#### PROBLEM STATEMENT:
Write the entries below out again without a single difference.

##### EXTRACTED INFORMATION

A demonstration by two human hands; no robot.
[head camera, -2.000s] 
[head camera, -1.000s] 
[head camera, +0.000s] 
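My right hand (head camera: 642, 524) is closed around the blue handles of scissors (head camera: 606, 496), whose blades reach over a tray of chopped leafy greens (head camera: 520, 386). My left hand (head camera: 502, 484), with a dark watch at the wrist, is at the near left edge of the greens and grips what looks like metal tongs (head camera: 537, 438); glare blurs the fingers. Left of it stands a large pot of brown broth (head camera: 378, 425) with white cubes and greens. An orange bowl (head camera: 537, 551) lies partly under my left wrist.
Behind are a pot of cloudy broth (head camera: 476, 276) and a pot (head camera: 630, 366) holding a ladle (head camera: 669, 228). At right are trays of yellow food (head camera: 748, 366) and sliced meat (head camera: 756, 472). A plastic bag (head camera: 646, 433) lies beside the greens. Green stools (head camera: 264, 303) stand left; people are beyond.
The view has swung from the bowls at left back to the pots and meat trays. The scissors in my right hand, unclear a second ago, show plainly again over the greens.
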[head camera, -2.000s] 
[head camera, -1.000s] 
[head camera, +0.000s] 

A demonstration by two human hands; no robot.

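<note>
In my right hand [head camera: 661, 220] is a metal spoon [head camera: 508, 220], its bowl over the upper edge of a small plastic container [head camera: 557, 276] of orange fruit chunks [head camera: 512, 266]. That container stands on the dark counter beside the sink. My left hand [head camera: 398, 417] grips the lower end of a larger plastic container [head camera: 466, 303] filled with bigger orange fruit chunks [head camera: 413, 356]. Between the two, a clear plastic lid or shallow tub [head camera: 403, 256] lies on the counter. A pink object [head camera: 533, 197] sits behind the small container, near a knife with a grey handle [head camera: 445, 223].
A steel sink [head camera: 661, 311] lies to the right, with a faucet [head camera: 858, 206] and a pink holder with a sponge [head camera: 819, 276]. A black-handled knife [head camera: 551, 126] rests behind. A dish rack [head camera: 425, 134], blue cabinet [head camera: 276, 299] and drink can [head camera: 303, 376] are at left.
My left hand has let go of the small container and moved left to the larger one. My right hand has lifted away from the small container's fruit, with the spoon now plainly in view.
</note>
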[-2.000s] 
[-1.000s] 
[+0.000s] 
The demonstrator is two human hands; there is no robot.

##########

#### RESPONSE AREA:
A demonstration by two human hands; no robot.
[head camera, -2.000s] 
[head camera, -1.000s] 
[head camera, +0.000s] 
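My right hand (head camera: 642, 524) is closed around the blue handles of scissors (head camera: 606, 496), whose blades reach over a tray of chopped leafy greens (head camera: 520, 386). My left hand (head camera: 502, 484), with a dark watch at the wrist, is at the near left edge of the greens and grips what looks like metal tongs (head camera: 537, 438); glare blurs the fingers. Left of it stands a large pot of brown broth (head camera: 378, 425) with white cubes and greens. An orange bowl (head camera: 537, 551) lies partly under my left wrist.
Behind are a pot of cloudy broth (head camera: 476, 276) and a pot (head camera: 630, 366) holding a ladle (head camera: 669, 228). At right are trays of yellow food (head camera: 748, 366) and sliced meat (head camera: 756, 472). A plastic bag (head camera: 646, 433) lies beside the greens. Green stools (head camera: 264, 303) stand left; people are beyond.
The view has swung from the bowls at left back to the pots and meat trays. The scissors in my right hand, unclear a second ago, show plainly again over the greens.
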[head camera, -2.000s] 
[head camera, -1.000s] 
[head camera, +0.000s] 

A demonstration by two human hands; no robot.

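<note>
In my right hand [head camera: 661, 220] is a metal spoon [head camera: 508, 220], its bowl over the upper edge of a small plastic container [head camera: 557, 276] of orange fruit chunks [head camera: 512, 266]. That container stands on the dark counter beside the sink. My left hand [head camera: 398, 417] grips the lower end of a larger plastic container [head camera: 466, 303] filled with bigger orange fruit chunks [head camera: 413, 356]. Between the two, a clear plastic lid or shallow tub [head camera: 403, 256] lies on the counter. A pink object [head camera: 533, 197] sits behind the small container, near a knife with a grey handle [head camera: 445, 223].
A steel sink [head camera: 661, 311] lies to the right, with a faucet [head camera: 858, 206] and a pink holder with a sponge [head camera: 819, 276]. A black-handled knife [head camera: 551, 126] rests behind. A dish rack [head camera: 425, 134], blue cabinet [head camera: 276, 299] and drink can [head camera: 303, 376] are at left.
My left hand has let go of the small container and moved left to the larger one. My right hand has lifted away from the small container's fruit, with the spoon now plainly in view.
</note>
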[-2.000s] 
[-1.000s] 
[+0.000s] 
The demonstrator is two human hands; there is no robot.

This output requires nothing further.